- Work instruction: Whenever a line in the records below contains "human", pick it out.

- Data in this exercise:
※
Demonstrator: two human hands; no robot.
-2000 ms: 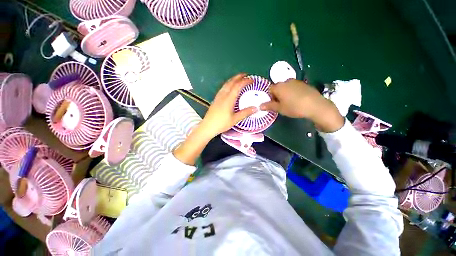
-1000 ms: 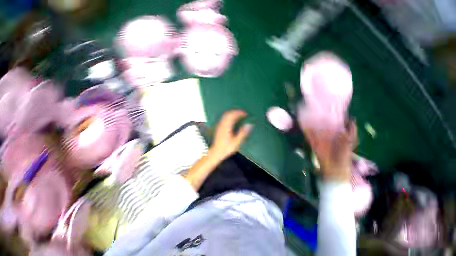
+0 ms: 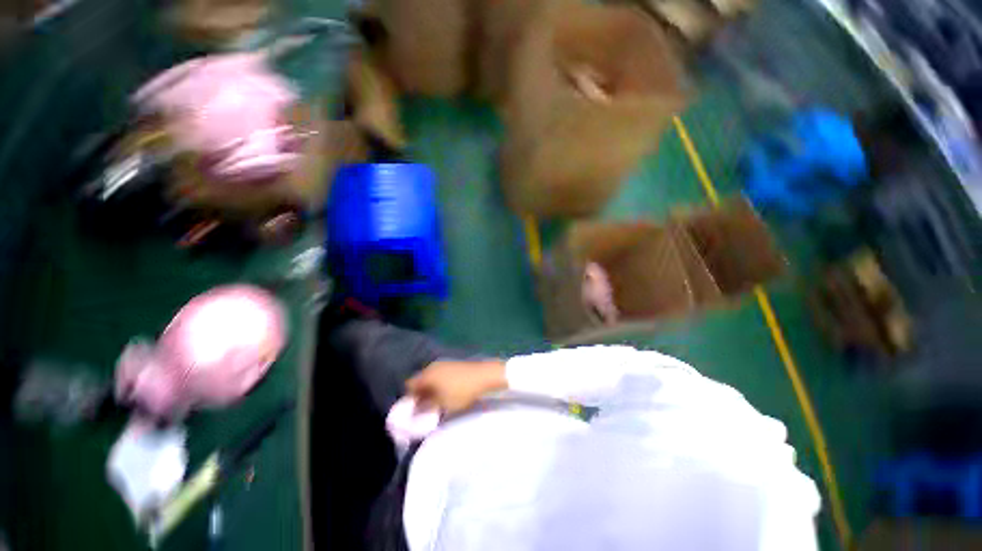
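Note:
The picture is blurred. My right hand (image 3: 461,387) is low in the middle, at the end of a white sleeve, closed on a small pink part (image 3: 411,423) beside my lap. Most of this part is hidden, so I cannot tell whether it belongs to a larger fan. A pink clip fan (image 3: 224,342) with a pale centre lies on the green bench (image 3: 253,431) at the left, apart from my hand. My left hand is not in view.
A white wipe (image 3: 148,469) and a pale yellowish shaft (image 3: 185,502) lie at the bench's lower left. Pink fans (image 3: 221,113) are piled at upper left. A blue stool (image 3: 384,221), open cardboard boxes (image 3: 635,274) and a blue bag (image 3: 805,161) stand beyond the bench.
The view has swung right to the floor and boxes. My left hand has left the picture. My right hand, earlier over the bench with a fan, is now low beside my lap.

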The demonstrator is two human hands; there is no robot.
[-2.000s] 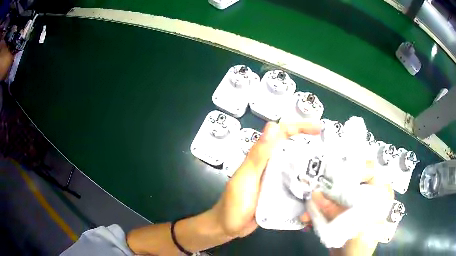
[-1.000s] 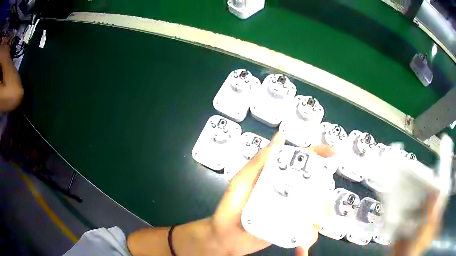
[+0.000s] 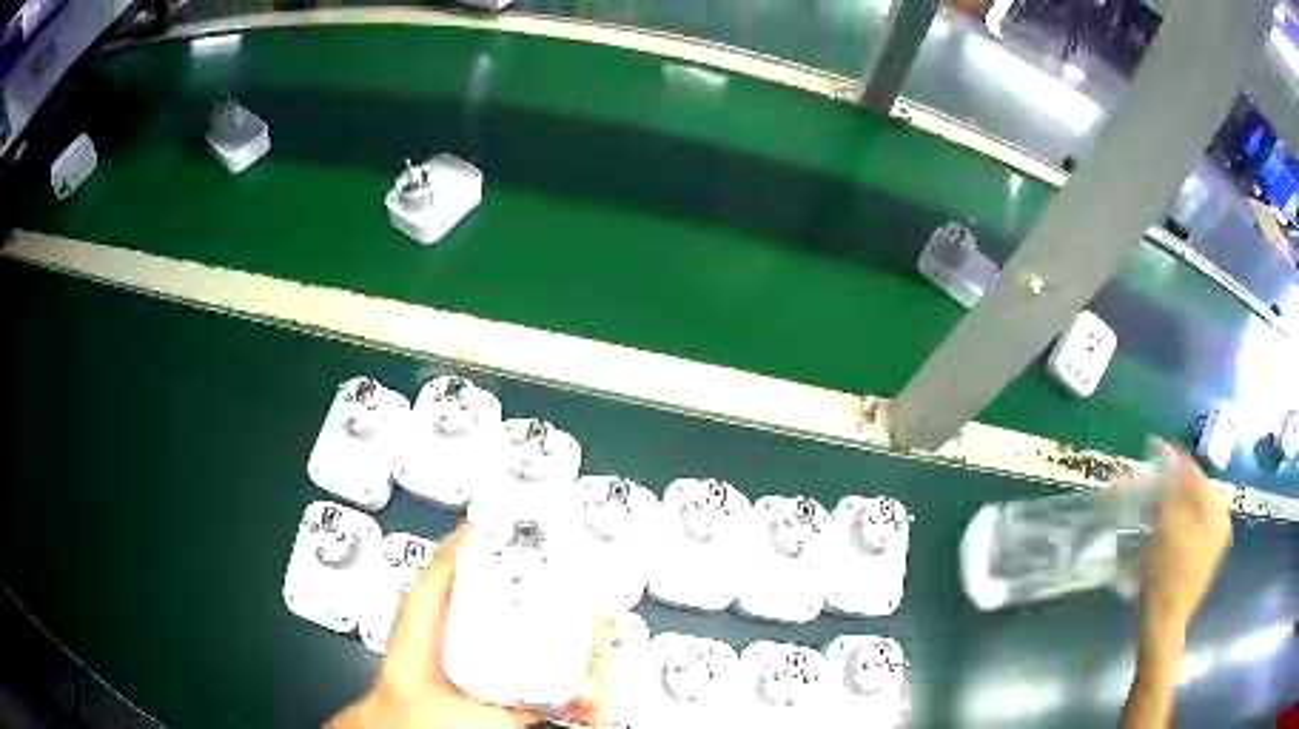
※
- Final answer:
Demonstrator: two human hands; no robot.
The demonstrator is two human hands; there is no robot.

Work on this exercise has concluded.